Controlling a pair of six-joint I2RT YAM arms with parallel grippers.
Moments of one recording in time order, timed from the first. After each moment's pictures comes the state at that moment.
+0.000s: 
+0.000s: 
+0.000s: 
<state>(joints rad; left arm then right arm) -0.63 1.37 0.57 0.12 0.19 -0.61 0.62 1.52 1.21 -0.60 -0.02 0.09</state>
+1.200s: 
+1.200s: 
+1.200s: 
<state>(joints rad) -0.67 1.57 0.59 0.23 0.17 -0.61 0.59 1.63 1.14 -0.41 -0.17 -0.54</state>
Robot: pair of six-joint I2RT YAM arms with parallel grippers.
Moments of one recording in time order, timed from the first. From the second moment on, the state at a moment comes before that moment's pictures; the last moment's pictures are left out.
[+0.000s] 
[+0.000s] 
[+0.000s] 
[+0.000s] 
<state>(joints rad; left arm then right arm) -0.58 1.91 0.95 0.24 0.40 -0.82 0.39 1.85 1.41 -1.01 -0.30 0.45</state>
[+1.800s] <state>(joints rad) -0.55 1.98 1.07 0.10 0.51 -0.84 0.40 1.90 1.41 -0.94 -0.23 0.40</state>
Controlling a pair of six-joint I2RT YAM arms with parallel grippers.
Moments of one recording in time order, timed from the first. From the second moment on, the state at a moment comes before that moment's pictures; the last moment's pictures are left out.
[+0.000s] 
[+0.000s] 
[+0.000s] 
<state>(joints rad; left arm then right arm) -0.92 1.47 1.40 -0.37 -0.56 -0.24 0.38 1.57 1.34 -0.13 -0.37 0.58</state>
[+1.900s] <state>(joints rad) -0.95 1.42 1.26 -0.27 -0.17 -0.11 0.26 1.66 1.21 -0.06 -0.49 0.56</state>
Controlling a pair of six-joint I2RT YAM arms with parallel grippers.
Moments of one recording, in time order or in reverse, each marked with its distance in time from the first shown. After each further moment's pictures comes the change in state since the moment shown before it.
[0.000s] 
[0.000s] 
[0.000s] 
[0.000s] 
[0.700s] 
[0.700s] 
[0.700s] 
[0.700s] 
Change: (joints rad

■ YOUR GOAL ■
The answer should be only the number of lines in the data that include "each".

■ EXERCISE OUTPUT ■
2